• **AIM OF THE EXERCISE**
The records below are to be copied word for word, with every picture left out.
[THE DATA]
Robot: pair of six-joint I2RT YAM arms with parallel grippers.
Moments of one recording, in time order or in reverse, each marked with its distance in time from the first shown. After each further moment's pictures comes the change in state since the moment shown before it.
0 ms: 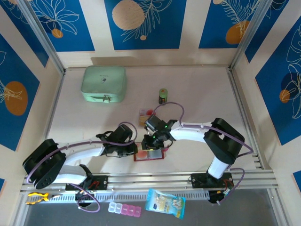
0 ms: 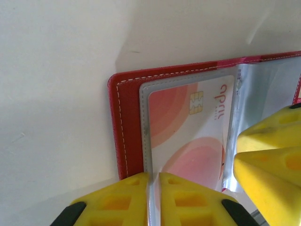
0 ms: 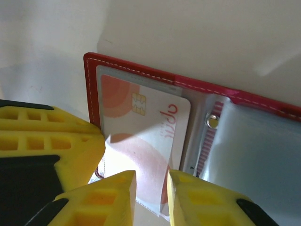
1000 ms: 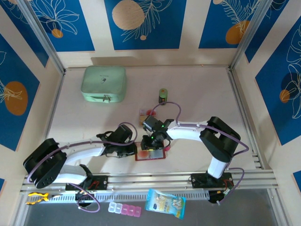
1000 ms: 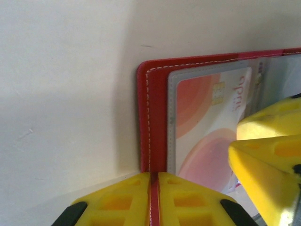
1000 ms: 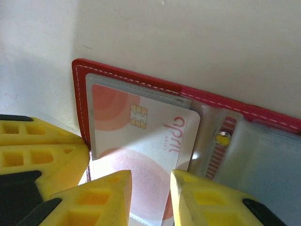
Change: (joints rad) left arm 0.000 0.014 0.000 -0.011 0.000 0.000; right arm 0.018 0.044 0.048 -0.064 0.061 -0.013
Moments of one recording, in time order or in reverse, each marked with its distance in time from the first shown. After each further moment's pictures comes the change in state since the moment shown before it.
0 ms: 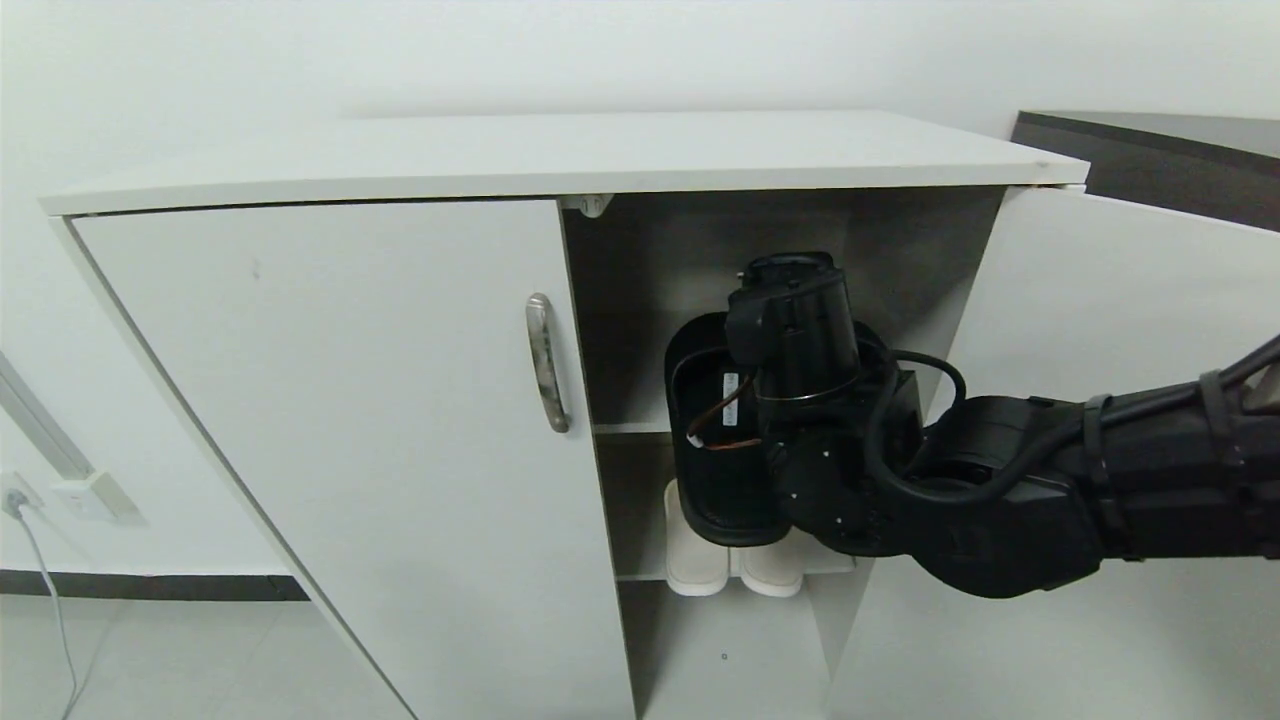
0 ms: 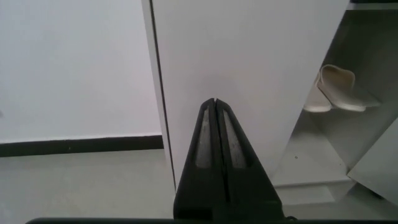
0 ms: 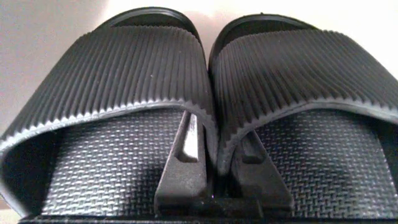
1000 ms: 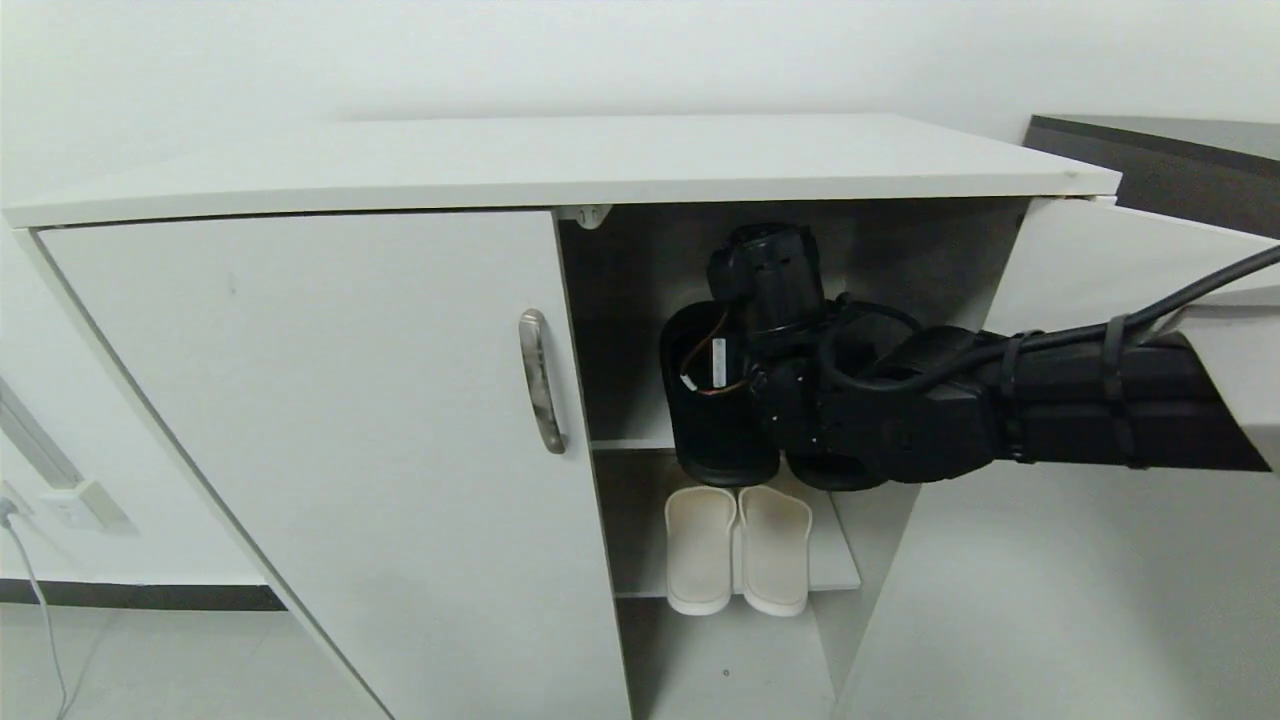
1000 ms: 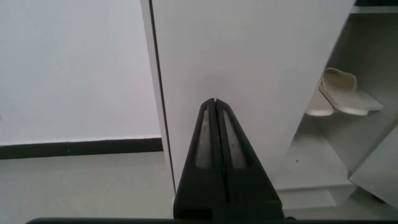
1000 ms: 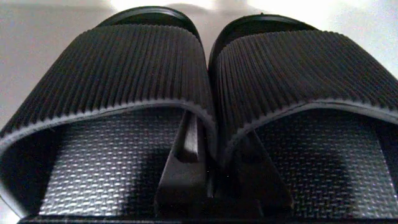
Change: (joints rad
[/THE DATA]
• **TASK OUTPUT**
Robot: pair of six-joint I2RT YAM arms with parallel grippers.
Moments of one recording, in time order or in reverse, each marked with its distance in time from the first shown. After each further moment's pictures comes the change in state since the moment shown before it.
0 ms: 
0 ms: 
0 ms: 
1000 ms: 
1000 ms: 
1000 ms: 
Change: (joints rad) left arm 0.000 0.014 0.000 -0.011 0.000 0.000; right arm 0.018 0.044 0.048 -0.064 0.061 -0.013
Moments of one recording, in time order or in reverse, each marked with its distance in time from the first shown. After each further moment's pictures comes the change in state since the moment shown before it.
0 ms: 
0 ms: 
0 ms: 
1000 ms: 
1000 ms: 
1000 ms: 
Change: (joints rad

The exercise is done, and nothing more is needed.